How do you breed these?


----------



## herps06 (Jan 5, 2009)

It's not very difficult really. Make sure that the female has eaten enough prior to breeding so that it is not as likely for the male to be eaten. Wait until the male makes a fresh sperm web and mating can take place a day or two after this. If the male is not making sperm webs then either introduve him to the female (risky) or place his inclosure next to that of the female's so that he is aware of her presence. Introduce the male into the female's enclosure and wait until they show signs of breeding behavoir (i.e. drumming, jerking, etc.). Stay for the entire "performence" with some tongs or a paint brush to help the male if things get nasty. Introduce the male multiple times to make sure that the job was done properly. After about a month the female should have a very large abdomen and you should feed her normally. When the female lays an egg sac, wait 20 to 30 days before pulling it. If the female starts eating it, pull it immediately. There are a few ways to raise the slings from eggs or eggs w/ legs but I prefer Robc's (tarantulaguy1976 on youtube) way. The slings should be seperated once they are second instars.


----------



## Ricki123 (Mar 10, 2009)

And also make sure your female has shed recently and not about to go into a moult!
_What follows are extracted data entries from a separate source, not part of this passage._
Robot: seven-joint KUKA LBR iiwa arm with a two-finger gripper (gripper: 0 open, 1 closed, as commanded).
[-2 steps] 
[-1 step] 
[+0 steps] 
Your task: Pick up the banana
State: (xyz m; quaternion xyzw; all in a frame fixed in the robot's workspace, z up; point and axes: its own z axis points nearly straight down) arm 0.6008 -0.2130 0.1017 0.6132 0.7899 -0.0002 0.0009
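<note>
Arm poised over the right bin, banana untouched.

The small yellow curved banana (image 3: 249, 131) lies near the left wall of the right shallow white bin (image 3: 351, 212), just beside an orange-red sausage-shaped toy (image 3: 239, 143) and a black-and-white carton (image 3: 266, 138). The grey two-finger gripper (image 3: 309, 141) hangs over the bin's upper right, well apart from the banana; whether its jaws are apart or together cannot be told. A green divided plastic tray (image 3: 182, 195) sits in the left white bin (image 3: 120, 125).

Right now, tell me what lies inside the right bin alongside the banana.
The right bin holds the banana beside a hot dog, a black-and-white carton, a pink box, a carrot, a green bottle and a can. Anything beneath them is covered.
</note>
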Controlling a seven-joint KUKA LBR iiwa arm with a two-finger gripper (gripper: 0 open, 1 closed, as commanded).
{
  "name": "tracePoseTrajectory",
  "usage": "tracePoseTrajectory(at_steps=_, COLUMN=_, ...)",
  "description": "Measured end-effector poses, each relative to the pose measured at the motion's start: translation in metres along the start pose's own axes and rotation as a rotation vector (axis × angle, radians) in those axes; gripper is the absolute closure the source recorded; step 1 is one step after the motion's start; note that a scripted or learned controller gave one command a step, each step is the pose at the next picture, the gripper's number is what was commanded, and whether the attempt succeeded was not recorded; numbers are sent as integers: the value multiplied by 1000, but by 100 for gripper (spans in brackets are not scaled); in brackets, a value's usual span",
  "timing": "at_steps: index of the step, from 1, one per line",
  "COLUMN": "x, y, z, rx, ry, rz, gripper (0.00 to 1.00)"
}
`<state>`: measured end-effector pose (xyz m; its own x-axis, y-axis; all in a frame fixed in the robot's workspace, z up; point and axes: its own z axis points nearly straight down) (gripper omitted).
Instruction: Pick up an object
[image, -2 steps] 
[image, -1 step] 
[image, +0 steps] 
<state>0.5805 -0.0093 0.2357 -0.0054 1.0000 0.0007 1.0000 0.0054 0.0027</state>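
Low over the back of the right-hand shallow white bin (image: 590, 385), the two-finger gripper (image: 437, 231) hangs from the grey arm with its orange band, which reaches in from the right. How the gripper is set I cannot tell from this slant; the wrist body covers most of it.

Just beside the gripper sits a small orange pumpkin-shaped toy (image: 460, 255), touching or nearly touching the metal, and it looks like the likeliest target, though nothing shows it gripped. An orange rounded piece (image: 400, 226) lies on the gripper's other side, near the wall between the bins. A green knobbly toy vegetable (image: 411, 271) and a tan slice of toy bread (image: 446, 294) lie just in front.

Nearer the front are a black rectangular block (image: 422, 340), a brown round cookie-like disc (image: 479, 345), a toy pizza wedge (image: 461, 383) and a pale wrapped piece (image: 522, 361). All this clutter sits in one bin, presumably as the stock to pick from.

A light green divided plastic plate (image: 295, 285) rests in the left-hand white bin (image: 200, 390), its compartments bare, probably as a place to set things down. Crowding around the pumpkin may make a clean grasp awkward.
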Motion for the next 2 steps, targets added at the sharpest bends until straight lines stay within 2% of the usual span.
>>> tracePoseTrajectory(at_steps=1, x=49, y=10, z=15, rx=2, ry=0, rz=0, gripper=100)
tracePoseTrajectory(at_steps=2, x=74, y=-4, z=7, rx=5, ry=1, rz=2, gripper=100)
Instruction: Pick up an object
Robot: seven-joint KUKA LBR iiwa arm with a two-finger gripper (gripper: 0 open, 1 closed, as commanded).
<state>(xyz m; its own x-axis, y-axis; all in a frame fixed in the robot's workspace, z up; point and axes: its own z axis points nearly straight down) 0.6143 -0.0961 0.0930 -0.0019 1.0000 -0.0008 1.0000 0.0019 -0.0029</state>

Otherwise the sperm will be lost with the old exuvium!


----------



## RAZZ-MCFC (Jan 25, 2010)

he'd have to be seriously unlucky if a chile rose moulted out the sperm, they must moult once in a blue moon


----------



## My plague (Aug 15, 2009)

RAZZ-MCFC said:


> he'd have to be seriously unlucky if a chile rose moulted out the sperm, they must moult once in a blue moon


 :lol2:


----------



## SpiderGirl33 (Sep 2, 2007)

They can be tricky, I'd recommend after mating, giving the female a cooling period, then a hot wet spell to get things going, they usually produce a sac or moult a year or so after mating. 
Good luck, you'll need it!!! : victory:


----------



## Hedgewitch (Feb 12, 2008)

Also make sure both the male and female are _G. rosea_, aka RCF, as NCF is _G. porteri_.


----------